→ **Your objective**: For each line in the data that includes "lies", make a copy.

====

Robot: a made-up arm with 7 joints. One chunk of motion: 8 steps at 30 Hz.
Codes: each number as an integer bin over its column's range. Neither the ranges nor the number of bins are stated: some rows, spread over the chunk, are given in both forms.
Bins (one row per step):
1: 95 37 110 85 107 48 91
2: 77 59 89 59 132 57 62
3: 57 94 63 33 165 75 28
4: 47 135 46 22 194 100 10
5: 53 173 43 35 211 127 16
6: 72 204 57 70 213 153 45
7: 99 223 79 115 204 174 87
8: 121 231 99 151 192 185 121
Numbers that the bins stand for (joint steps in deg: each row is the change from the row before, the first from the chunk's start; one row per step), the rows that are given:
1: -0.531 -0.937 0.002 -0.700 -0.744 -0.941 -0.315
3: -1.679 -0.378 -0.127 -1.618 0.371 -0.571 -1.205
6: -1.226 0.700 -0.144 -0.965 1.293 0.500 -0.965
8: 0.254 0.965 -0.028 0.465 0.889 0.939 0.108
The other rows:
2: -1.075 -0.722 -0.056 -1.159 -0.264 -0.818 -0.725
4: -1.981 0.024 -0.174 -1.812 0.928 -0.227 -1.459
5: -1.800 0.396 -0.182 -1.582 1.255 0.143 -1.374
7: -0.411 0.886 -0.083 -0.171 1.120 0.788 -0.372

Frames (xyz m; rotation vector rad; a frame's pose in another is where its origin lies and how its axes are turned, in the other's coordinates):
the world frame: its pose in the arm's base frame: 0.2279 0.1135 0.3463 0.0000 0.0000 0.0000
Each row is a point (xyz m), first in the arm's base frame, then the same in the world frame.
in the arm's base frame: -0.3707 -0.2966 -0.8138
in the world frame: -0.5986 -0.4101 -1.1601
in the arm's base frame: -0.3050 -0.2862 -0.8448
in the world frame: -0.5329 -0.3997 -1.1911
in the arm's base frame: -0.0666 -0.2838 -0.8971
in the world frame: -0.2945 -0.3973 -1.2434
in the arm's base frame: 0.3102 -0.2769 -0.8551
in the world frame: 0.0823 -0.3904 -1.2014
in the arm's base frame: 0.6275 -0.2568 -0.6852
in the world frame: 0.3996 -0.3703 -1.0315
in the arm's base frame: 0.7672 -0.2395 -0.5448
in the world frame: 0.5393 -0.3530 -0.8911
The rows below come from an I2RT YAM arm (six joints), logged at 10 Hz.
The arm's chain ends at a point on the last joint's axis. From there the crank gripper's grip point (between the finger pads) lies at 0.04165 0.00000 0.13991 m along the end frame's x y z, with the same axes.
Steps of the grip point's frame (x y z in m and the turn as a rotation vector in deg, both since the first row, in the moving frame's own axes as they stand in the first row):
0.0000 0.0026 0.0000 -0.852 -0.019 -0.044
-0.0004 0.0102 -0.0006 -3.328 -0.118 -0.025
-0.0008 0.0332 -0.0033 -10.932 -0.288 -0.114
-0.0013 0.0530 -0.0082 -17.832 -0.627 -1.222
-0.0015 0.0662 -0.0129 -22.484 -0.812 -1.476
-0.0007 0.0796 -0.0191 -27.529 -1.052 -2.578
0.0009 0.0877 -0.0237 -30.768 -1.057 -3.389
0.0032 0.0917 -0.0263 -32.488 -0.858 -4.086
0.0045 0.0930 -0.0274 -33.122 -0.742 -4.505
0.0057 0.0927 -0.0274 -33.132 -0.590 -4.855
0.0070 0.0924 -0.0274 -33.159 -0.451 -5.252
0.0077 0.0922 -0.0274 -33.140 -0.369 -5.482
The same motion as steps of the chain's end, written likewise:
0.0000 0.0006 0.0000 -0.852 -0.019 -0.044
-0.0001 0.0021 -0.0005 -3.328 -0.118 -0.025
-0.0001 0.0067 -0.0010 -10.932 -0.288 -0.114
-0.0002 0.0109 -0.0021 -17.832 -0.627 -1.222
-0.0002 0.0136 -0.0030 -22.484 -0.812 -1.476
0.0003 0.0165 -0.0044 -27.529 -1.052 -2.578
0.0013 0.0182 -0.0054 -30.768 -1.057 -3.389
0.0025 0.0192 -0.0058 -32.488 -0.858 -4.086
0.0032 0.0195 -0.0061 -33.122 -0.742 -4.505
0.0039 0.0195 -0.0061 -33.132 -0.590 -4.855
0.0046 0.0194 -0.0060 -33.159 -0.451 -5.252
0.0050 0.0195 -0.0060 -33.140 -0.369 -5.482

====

→ **Answer section**:
Frames (xyz m; rotation vector rad; a frame's pose in another is where its origin lies and how its axes are turned, in the other's coordinates):
The arm's chain ends at a point on the last joint's axis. From there the crank gripper's grip point (between the finger pads) lies at 0.04165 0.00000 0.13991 m along the end frame's x y z, with the same axes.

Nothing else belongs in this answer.